Balasubramanian Sabapathy P, Cross Simon S, Globe Jenny, Cox Angela, Brown Nicola J, Reed Malcolm W
Academic Surgical Oncology Unit, University of Sheffield, Sheffield, UK.
BMC Cancer. 2007 Jun 22;7:107. doi: 10.1186/1471-2407-7-107.
Endostatin is a potent endogenous anti-angiogenic agent which inhibits tumour growth. A non-synonymous coding polymorphism in the Endostatin gene is thought to affect Endostatin activity. We aimed to determine the role of this Endostatin polymorphism in breast cancer pathogenesis and any influence on serum Endostatin levels in healthy volunteers. Endostatin protein expression on a breast cancer micro array was also studied to determine any relationship to genotype and to breast cancer prognosis.
The 4349G > A (coding non-synonymous) polymorphism in exon 42 of the Endostatin gene was genotyped in approximately 846 breast cancer cases and 707 appropriate controls. In a separate healthy cohort of 57 individuals, in addition to genotyping, serum Endostatin levels were measured using enzyme linked immunosorbant assay (ELISA). A semi-quantitative assessment of Endostatin protein expression on immunostained tissue micro arrays (TMA) constructed from breast cancer samples of patients with genotype data was performed.
The rare allele (A) was significantly associated with invasive breast cancers compared to non-invasive tumours (p = 0.03), but there was no association with tumour grade, nodal status, vascular invasion or overall survival. There was no association with breast cancer susceptibility. Serum Endostatin levels and Endostatin protein expression on the tissue micro array were not associated with genotype.
The Endostatin 4349A allele is associated with invasive breast cancer. The Endostatin 4349G > A polymorphism however does not appear to be associated with breast cancer susceptibility or severity in invasive disease. By studying circulating levels and tumour Endostatin protein expression, we have shown that any influence of this polymorphism is unlikely to be through an effect on the levels of protein produced.
内皮抑素是一种有效的内源性抗血管生成剂,可抑制肿瘤生长。内皮抑素基因中的一个非同义编码多态性被认为会影响内皮抑素的活性。我们旨在确定这种内皮抑素多态性在乳腺癌发病机制中的作用,以及对健康志愿者血清内皮抑素水平的任何影响。还研究了乳腺癌微阵列上的内皮抑素蛋白表达,以确定其与基因型及乳腺癌预后的关系。

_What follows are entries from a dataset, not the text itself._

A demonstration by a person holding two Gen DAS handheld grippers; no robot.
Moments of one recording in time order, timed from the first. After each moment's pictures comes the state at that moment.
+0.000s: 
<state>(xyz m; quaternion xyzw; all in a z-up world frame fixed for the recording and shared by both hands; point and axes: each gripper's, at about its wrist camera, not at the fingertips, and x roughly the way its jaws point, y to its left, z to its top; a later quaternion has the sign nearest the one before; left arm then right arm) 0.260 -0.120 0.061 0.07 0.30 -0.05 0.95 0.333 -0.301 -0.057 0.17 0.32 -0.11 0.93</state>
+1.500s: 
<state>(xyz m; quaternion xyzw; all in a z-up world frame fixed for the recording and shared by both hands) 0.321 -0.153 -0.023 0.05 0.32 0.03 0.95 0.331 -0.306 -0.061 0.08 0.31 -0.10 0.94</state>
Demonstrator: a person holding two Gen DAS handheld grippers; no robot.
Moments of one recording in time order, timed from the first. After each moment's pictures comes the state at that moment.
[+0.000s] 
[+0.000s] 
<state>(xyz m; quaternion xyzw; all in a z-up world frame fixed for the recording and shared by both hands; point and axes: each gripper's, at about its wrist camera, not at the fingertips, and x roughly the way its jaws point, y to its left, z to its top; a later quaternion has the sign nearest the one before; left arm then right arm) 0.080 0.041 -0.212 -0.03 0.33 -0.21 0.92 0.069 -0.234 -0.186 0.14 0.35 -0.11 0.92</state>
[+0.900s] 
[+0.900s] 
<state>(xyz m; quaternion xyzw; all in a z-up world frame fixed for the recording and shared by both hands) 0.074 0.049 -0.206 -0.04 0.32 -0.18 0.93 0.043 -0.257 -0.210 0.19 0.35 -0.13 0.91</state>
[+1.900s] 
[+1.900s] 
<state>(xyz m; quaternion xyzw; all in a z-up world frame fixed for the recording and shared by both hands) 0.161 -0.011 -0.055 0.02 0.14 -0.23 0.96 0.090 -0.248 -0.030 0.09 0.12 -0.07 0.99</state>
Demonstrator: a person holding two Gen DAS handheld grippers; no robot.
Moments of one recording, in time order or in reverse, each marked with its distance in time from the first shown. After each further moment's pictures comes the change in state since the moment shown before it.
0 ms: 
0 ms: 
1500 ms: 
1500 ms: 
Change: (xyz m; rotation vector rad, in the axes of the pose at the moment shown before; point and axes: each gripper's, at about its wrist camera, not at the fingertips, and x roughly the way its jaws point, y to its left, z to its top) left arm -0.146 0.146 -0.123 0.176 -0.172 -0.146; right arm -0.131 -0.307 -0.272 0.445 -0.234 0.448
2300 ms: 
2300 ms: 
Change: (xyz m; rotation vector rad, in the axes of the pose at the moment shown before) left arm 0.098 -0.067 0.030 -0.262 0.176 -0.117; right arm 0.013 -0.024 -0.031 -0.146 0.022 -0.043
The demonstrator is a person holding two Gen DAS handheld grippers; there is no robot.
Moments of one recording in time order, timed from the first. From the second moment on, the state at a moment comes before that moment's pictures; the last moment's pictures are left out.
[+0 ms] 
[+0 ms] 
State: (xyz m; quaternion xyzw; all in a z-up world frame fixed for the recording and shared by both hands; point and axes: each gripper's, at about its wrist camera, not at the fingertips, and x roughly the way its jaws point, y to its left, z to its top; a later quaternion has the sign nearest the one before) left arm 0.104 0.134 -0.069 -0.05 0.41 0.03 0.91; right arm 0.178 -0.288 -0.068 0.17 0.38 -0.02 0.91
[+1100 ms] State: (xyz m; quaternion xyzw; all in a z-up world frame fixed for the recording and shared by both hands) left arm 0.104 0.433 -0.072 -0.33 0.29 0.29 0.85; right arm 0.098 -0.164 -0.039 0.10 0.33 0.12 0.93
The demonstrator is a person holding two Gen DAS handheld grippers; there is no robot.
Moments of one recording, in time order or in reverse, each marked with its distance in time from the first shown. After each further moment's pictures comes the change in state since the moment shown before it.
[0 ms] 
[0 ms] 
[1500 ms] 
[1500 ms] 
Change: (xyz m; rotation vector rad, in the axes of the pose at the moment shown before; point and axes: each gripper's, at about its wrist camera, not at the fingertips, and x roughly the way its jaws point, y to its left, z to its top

对约846例乳腺癌病例和707例合适对照进行内皮抑素基因第42外显子4349G>A(编码非同义)多态性基因分型。在一个由57名个体组成的独立健康队列中,除基因分型外,还使用酶联免疫吸附测定(ELISA)测量血清内皮抑素水平。对由有基因型数据的患者乳腺癌样本构建的免疫染色组织微阵列(TMA)上的内皮抑素蛋白表达进行半定量评估。
与非侵袭性肿瘤相比,罕见等位基因(A)与侵袭性乳腺癌显著相关(p = 0.03),但与肿瘤分级、淋巴结状态、血管侵犯或总生存期无关。与乳腺癌易感性无关。血清内皮抑素水平和组织微阵列上的内皮抑素蛋白表达与基因型无关。
内皮抑素4349A等位基因与侵袭性乳腺癌相关。然而,内皮抑素4349G>A多态性似乎与乳腺癌易感性或侵袭性疾病的严重程度无关。通过研究循环水平和肿瘤内皮抑素蛋白表达,我们发现这种多态性的任何影响不太可能是通过对产生的蛋白水平的影响。